Una reazione umana, uno choc troppo forte da sopportare, che ha pervaso per primi i suoi compagni-amici della Csl. L’idea iniziale è stata quella di ritirarsi dal campionato. Poi, nonostante la ferita sia ancora apertissima, ha cominciato a prevalere la riflessione, finché la stessa Venere, la moglie di Flavio, ha chiesto alla squadra di continuare in memoria del bomber e di cercare di vincere il campionato di Prima categoria per lui. E allora, pian piano, tutti si stanno convincendo che questa è la strada giusta da percorrere. Anche perché Flavio, sia pure soltanto con il suo ricordo ormai, in campo ad aiutarli ci sarà sempre.
Una tragedia immane, soprattutto per le sue famiglie.
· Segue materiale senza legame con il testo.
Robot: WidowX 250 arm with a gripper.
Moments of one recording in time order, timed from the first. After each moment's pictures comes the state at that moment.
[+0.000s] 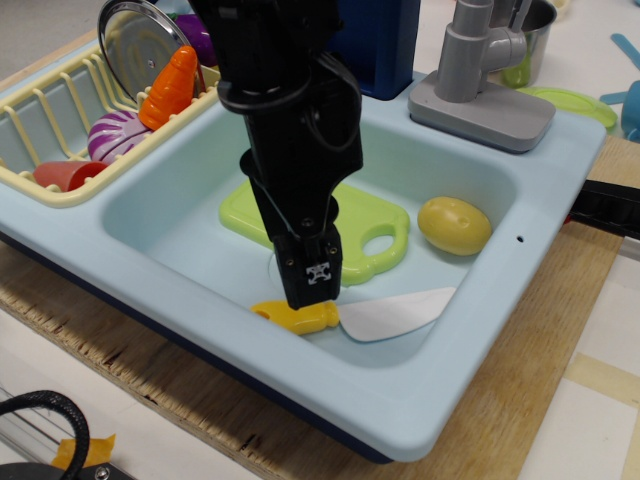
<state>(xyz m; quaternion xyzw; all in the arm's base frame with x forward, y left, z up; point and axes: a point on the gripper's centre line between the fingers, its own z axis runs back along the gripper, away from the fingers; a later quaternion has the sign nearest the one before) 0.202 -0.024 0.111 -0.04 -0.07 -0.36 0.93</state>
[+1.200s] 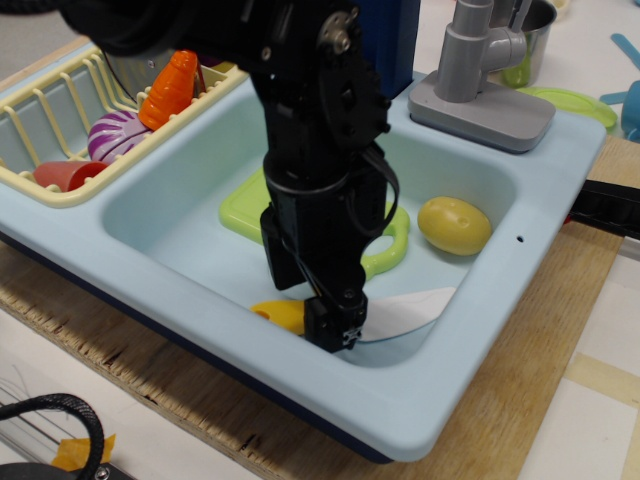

Per mamma Ondina, papà Roberto, per i fratelli Fulvio e Alex e per la sua nuova famiglia, quella progettata per anni con la sua inseparabile Venere, elaborare il lutto sarà forse impossibile. Ma anche in questo enorme dramma, un aspetto positivo c’è. È appunto la grandissima, sincera partecipazione che ha accompagnato Flavio in questo suo ultimo, prematuro viaggio. Non era ancora tempo di andarsene, certo, ma Flavio ha raccolto per intero l’affetto e l’amore che aveva seminato e di cui, forse, neppure era consapevole. Per lui ormai conta poco, purtroppo. Ma a chi resta, e dovrà fare ogni giorno i conti con la sua ingombrante assenza, quell’affetto e quell’amore possono dare tanta, tanta forza.